To set it up, write a file called `cfg/lucene.groovy` like your user-user and item-item files, and include the following configuration:

```groovy

algorithm("Lucene") {

    attributes["NNbrs"] = nnbrs

    // use fallback scorer for unscorable items

    include 'fallback.groovy'

    bind ItemScorer to ItemItemScorer

    bind ItemItemModel to LuceneItemItemModel

    set NeighborhoodSize to nnbrs

}

```

We can also consider a variant of this algorithm that considers how much more or less the user likes each movie than the average user:

```groovy

algorithm("LuceneNorm") {

    attributes["NNbrs"] = nnbrs

    include 'fallback.groovy'

    bind ItemScorer to ItemItemScorer

    bind ItemItemModel to LuceneItemItemModel

    set NeighborhoodSize to nnbrs

    // normalize user rating vectors by subtracting biases

    bind UserVectorNormalizer to BiasUserVectorNormalizer

    // subtract the item bias (so we normalize by item mean rating)

    within (UserVectorNormalizer) {

        bind BiasModel to ItemBiasModel

    }

}

```

This variant subtracts the item's average rating for each movie from the user's rating before computing the weighted average. It might perform better, let's see!
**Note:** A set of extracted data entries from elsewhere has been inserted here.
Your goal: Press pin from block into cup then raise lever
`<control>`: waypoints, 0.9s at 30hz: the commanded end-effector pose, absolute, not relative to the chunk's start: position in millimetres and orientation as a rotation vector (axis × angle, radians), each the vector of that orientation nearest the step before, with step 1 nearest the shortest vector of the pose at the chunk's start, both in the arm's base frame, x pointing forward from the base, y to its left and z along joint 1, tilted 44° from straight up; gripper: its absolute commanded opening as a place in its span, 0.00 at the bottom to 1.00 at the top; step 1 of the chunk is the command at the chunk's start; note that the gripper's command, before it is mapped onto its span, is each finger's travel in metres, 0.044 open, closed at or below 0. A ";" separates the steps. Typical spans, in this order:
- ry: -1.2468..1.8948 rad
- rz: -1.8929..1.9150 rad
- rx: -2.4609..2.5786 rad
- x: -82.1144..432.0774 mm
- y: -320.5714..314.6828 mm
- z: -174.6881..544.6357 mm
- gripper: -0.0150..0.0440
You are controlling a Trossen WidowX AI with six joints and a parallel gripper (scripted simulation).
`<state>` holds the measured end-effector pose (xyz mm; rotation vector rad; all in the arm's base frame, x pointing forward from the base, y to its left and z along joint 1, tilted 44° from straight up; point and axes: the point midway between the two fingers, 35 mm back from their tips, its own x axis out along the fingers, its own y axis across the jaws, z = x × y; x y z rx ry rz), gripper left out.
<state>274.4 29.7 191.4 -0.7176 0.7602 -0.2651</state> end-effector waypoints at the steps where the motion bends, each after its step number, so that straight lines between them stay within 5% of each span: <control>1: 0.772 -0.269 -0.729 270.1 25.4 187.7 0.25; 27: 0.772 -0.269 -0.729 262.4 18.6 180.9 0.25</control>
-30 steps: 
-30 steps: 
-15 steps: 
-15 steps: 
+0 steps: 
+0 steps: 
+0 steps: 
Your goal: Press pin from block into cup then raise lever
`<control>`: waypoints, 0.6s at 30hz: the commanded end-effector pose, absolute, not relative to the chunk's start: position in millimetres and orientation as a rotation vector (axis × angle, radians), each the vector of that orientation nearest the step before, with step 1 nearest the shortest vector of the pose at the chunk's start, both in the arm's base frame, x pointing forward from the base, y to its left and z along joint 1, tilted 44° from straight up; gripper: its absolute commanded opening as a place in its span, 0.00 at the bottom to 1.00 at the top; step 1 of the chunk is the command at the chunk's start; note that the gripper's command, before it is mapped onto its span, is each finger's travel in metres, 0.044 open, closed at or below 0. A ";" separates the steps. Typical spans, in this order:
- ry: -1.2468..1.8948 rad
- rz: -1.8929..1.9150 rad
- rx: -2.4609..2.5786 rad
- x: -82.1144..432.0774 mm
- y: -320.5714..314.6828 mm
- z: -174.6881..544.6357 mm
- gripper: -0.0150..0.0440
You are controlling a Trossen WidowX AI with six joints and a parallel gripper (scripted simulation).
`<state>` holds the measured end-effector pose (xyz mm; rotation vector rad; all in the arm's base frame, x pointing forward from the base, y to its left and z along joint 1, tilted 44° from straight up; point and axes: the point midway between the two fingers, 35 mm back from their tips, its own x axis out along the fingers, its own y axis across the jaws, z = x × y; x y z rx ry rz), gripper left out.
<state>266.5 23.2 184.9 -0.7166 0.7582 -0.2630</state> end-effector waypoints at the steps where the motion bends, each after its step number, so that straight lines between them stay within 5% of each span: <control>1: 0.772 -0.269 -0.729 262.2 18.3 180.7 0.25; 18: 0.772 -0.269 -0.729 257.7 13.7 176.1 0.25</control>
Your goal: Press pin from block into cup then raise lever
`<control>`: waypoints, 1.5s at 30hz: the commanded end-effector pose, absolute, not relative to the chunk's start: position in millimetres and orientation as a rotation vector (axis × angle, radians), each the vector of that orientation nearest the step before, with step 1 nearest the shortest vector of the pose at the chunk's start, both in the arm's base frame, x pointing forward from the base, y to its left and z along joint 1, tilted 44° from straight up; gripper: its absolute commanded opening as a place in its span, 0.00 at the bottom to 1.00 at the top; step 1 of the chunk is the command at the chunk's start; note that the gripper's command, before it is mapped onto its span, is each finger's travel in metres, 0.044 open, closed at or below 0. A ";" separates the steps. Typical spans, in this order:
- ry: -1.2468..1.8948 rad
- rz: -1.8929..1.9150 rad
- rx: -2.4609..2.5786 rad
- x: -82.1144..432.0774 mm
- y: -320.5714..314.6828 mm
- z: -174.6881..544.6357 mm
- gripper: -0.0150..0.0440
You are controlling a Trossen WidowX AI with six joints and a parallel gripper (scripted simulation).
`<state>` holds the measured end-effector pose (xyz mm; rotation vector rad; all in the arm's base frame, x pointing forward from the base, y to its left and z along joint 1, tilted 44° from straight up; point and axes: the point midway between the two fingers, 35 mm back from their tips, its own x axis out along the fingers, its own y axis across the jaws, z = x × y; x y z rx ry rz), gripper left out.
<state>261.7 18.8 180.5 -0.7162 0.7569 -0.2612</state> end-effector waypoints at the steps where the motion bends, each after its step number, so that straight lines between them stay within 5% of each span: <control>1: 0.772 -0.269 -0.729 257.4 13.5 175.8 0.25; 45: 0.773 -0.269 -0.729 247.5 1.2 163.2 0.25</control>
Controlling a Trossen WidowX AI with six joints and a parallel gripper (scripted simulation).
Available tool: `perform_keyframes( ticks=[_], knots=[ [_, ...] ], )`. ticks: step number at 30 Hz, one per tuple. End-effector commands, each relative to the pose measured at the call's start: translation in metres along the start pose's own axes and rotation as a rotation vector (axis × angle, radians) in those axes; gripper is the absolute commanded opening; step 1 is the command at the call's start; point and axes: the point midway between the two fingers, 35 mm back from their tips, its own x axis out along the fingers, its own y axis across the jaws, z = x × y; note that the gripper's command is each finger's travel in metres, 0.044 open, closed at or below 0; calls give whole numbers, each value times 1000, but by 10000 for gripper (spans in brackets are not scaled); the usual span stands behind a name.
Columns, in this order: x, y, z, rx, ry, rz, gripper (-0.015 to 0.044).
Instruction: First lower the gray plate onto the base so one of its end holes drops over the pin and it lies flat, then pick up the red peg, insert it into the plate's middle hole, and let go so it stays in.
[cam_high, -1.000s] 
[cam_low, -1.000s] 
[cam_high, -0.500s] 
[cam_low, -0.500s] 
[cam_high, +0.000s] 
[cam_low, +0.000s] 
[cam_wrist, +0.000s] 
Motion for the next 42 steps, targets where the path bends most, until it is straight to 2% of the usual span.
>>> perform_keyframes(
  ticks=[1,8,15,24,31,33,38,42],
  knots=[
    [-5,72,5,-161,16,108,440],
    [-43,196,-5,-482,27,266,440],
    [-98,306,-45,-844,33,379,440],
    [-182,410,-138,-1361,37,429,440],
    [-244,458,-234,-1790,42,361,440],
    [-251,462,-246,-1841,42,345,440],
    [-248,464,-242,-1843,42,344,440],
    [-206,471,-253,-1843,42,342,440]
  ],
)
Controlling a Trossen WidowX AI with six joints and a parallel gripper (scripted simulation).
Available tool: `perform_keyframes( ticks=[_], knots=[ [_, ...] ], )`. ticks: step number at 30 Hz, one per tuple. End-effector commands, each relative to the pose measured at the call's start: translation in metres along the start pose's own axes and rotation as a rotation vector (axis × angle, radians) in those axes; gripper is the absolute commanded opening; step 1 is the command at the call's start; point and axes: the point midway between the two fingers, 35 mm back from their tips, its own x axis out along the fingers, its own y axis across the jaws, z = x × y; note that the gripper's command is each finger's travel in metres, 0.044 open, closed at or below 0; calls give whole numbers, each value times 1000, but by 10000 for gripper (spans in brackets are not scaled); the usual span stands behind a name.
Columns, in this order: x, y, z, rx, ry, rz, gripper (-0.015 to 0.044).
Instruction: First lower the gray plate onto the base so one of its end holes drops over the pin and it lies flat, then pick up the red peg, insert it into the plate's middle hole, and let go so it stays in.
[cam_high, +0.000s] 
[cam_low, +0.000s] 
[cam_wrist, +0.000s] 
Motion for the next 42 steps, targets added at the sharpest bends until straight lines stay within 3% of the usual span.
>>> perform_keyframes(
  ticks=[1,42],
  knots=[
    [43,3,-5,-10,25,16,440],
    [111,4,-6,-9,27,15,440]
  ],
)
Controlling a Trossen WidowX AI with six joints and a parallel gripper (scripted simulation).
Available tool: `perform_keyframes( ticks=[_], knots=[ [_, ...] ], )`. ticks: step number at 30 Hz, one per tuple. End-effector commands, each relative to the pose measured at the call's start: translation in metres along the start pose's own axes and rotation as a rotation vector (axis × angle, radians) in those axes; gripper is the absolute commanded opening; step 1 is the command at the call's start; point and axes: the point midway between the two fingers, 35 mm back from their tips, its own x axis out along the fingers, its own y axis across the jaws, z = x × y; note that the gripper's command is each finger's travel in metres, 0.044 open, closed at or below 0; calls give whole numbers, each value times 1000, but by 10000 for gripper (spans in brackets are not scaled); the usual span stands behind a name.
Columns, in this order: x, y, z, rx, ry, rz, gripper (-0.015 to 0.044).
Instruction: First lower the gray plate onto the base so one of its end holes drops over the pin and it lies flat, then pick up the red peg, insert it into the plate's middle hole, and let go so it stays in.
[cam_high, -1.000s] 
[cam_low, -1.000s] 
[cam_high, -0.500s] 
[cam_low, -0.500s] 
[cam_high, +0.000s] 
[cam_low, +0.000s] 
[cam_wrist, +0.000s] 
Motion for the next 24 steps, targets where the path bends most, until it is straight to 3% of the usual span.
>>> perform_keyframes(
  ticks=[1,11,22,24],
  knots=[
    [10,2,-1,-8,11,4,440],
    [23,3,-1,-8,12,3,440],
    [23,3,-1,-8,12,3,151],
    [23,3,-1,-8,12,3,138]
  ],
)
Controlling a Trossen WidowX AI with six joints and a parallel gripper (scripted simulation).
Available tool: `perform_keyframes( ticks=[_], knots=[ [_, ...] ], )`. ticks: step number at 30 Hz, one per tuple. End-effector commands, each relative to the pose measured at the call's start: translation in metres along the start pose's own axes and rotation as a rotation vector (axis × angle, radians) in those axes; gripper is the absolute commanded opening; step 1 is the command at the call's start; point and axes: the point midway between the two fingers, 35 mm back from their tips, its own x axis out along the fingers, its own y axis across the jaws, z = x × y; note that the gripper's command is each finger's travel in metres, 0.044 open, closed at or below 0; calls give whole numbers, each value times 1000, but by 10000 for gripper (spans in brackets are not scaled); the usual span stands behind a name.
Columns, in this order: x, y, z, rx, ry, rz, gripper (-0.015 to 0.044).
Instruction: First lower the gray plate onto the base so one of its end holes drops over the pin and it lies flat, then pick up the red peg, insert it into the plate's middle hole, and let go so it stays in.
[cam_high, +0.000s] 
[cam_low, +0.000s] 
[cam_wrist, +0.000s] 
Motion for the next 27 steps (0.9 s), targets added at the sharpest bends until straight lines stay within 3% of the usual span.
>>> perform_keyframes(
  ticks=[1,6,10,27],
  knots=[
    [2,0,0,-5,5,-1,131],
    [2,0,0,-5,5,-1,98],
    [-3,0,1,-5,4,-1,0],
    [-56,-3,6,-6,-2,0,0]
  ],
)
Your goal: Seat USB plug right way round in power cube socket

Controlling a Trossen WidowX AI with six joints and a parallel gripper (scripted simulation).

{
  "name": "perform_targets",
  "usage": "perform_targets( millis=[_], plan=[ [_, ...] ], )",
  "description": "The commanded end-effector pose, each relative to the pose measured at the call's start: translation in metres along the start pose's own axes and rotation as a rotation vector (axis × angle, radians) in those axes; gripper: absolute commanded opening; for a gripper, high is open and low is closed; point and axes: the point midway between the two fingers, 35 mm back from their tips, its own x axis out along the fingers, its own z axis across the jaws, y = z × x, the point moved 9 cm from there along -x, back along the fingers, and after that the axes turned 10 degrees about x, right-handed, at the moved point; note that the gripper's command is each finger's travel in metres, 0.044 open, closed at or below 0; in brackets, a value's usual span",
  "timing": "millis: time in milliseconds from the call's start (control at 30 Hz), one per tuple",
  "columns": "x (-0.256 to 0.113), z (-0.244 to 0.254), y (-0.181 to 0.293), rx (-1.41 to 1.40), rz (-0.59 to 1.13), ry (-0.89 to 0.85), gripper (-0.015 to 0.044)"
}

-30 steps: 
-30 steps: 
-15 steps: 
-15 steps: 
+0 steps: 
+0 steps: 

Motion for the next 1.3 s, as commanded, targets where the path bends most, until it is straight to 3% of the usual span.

Once you have this configuration added (including adding `algorithm 'cfg/lucene.groovy'` to `build.gradle`), run your evaluation again.

## Writing a Metric

The file `TagEntropyMetric.java` is a skeleton for a new evaluation metric that will measure the diversity of recommendations. There are many ways to measure diversity, but for this assignment we will use the _entropy_ of the tags of the items in a top-10 recommendation list. Entropy is, roughly, a measurement of how complicated it is to say which one of several possibilities has been picked. If there are many different tags represented among the movies, they will have high entropy; if there are very few tags, entropy will be low. We will use high entropy as an indication that the set of movies is diverse.[^1]

[^1]: If you want to learn more about entropy, read *An Introduction to Information Theory: Symbols, Signals, and Noise* by John R. Pierce.

The entropy of a set $X$ of things $x$, each of which has a probability $P(x)$, is defined as

$$H(X) = \sum_{x \in X} -P(x) \mathrm{log}_2 P(x)$$

To compute the entropy of the *tags* seen on a list of recommendations, we need to define $P(t|L)$: the probability of a tag $t$ for a particular recommendation list $L$.

To do that, we will compute the probability of selecting a particular tag $t$ according the following process:

1. Pick a movie at random from the list of recommended movies.

2. Pick a tag at random from the movie's tags, with probability proportional to the number of times the tag has been applied to the movie.

So, for a tag $t$ and recommendation list $L$, $P(t)$ is defined as follows (where $T_m$ is the set of tags of movie $m$ and $n_{mt}$ is the number of times tag $t$ was applied to movie $m$):

\begin{align}

P(t|L) & = \sum_{m \in L} P(t|m)P(m|L) \\

& = \sum_{m \in L \text{ s.t. } t \in T_m} \frac{n_{mt}}{\sum_{t' \in T_m} n_{mt'}} \frac{1}{|L|}

\end{align}

Plug this into the entropy formula to compute the tag entropy of a list $L$ of recommendations, with $T$ being the set of all tags appearing on any movie in $L$:

\begin{align}

H(L) & = \sum_{t \in T} -P(t|L) \mathrm{log}_2 P(t|L)

\end{align}

We've provided the `TagVocabulary` class to make it easier to write this metric. It allows you to create tag vectors and map tags to their IDs. Unlike the tag processing in Assignment 2, this time we are ignoring the case of tags; you will not have to do anything to account for this, though; the `ItemTagDAO` interface now returns all-lowercase tags.

The downloaded code also includes `TagEntropyMetricTest`, a set of test cases for the tag entropy

metric to help you debug your code. You can run these tests with the following command:

    ./gradlew test

## Submitting

There is no code or data to submit. Instead, visit the Evaluation Quiz and answer the questions it contains based on your analysis of the evaluation results.